Items from a data source:
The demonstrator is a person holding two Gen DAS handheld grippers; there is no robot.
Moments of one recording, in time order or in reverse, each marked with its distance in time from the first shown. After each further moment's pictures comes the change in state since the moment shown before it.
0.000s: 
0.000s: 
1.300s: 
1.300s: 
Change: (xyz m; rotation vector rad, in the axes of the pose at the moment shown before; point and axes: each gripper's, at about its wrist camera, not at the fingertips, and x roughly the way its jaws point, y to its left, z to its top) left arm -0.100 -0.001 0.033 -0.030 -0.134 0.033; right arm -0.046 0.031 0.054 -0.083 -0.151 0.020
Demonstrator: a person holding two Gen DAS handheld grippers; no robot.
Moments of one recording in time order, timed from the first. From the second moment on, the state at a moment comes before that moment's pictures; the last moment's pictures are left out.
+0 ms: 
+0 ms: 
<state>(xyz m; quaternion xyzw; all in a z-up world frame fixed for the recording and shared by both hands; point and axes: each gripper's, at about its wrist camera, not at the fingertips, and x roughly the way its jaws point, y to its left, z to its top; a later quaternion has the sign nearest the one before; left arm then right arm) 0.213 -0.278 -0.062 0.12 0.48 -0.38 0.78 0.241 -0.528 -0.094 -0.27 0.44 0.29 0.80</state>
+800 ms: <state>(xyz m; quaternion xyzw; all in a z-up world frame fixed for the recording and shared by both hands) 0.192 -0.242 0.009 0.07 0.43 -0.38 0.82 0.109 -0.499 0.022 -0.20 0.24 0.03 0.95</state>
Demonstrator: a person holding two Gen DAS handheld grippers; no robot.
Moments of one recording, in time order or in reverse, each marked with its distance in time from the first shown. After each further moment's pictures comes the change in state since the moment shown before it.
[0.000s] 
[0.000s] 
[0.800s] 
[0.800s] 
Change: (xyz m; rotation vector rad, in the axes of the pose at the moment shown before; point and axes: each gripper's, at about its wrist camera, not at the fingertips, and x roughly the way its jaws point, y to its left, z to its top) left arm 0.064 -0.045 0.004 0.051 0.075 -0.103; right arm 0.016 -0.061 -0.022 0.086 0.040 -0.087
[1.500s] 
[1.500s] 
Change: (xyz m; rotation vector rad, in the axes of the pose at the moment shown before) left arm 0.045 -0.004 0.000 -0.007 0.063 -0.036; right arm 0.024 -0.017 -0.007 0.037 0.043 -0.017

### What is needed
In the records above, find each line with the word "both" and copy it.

### Exercise output
<state>(xyz m; quaternion xyzw; all in a z-up world frame fixed for the recording and shared by both hands; point and axes: each gripper's, at about its wrist camera, not at the fingertips, and x roughly the way its jaws point, y to its left, z to its top; a later quaternion has the sign nearest the one before; left arm then right arm) 0.213 -0.278 -0.062 0.12 0.48 -0.38 0.78 0.241 -0.528 -0.094 -0.27 0.44 0.29 0.80</state>
+800 ms: <state>(xyz m; quaternion xyzw; all in a z-up world frame fixed for the recording and shared by both hands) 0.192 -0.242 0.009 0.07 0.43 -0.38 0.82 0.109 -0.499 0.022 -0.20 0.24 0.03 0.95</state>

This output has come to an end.